At BBVA, the rules of procedure of AGMs are set out in the bylaws of the bank and in a specific regulation. Both documents are available on the bank's corporate website, where you can also find all the details on the upcoming 2024 AGM.

Can an AGM be sustainable?

The BBVA AGM was certified for the first time in 2018 by AENOR under the ISO 20121 standard as a sustainable event. This certificate demonstrates that the design, organization and implementation of the AGM is sensitive to its potential environmental, social and economic impacts.
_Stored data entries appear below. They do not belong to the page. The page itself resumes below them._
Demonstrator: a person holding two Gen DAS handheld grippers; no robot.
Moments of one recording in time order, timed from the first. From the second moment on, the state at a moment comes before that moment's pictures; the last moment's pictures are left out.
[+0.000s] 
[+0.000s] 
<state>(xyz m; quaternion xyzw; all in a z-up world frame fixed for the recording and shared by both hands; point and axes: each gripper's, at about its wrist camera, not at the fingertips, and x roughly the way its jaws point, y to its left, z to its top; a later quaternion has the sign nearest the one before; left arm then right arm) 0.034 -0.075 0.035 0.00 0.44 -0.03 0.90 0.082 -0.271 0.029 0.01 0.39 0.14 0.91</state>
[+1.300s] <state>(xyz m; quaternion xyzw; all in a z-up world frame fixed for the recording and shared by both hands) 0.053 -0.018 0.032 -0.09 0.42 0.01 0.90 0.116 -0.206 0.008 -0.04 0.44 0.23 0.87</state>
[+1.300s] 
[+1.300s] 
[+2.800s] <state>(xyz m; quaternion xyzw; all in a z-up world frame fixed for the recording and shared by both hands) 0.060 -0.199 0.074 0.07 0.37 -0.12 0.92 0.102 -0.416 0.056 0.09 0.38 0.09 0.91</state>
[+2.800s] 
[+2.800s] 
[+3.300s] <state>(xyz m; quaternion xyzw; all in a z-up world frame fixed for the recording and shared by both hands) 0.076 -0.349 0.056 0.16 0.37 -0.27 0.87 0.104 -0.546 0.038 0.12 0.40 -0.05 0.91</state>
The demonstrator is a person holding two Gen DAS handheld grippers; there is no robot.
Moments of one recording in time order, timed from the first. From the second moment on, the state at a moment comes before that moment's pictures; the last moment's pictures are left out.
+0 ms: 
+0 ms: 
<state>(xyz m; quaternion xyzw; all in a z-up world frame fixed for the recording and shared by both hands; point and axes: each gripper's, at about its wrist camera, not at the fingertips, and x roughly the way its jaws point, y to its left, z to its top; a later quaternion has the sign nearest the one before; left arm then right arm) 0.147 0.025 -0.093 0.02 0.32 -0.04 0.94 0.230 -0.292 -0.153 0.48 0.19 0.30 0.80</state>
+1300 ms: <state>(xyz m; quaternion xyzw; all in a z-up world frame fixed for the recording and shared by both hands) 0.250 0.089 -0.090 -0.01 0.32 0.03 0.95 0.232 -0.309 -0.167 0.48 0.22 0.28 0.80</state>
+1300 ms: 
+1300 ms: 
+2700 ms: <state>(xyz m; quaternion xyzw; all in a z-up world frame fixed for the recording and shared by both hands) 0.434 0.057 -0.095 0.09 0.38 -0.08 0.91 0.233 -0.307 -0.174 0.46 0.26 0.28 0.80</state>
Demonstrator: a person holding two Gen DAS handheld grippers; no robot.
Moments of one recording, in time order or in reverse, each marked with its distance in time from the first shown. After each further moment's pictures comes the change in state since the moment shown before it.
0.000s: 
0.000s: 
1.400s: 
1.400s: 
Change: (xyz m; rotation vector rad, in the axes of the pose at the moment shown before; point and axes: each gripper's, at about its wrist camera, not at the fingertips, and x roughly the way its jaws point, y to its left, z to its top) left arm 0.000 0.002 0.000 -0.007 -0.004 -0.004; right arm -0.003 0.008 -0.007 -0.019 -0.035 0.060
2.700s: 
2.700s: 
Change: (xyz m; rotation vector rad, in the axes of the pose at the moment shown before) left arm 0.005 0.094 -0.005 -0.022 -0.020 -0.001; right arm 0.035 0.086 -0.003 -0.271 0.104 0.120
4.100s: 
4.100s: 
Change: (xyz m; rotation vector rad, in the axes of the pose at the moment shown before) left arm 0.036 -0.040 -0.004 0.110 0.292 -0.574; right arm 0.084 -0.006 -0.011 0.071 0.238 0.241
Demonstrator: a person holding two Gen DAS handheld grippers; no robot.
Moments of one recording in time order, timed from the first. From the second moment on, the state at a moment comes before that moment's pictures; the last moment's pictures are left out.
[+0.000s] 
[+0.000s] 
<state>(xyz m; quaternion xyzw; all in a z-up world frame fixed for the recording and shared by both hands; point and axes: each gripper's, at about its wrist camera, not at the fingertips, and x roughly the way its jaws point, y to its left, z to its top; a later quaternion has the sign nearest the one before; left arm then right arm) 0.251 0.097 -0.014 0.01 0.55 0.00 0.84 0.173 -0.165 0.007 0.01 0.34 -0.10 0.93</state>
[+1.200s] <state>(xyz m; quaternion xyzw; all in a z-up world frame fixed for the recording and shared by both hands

The assessment of the sustainability of the AGM looks at three factors:

  • Environmental factor: minimizing resource consumption; cutting back on harmful gas emissions; protecting the local environment; and supporting waste recycling and reuse.
  • Social factor: the design of the event must consider accessibility and hiring workers at risk of social exclusion.
  • Economic factor: priority should be given to local goods and suppliers.

Since 2020 BBVA's Annual General Meeting also happens to be a zero net emissions event, right the way through from the initial planning to the day of the meeting (carbon credits are purchased to offset all of the emissions generated by the event).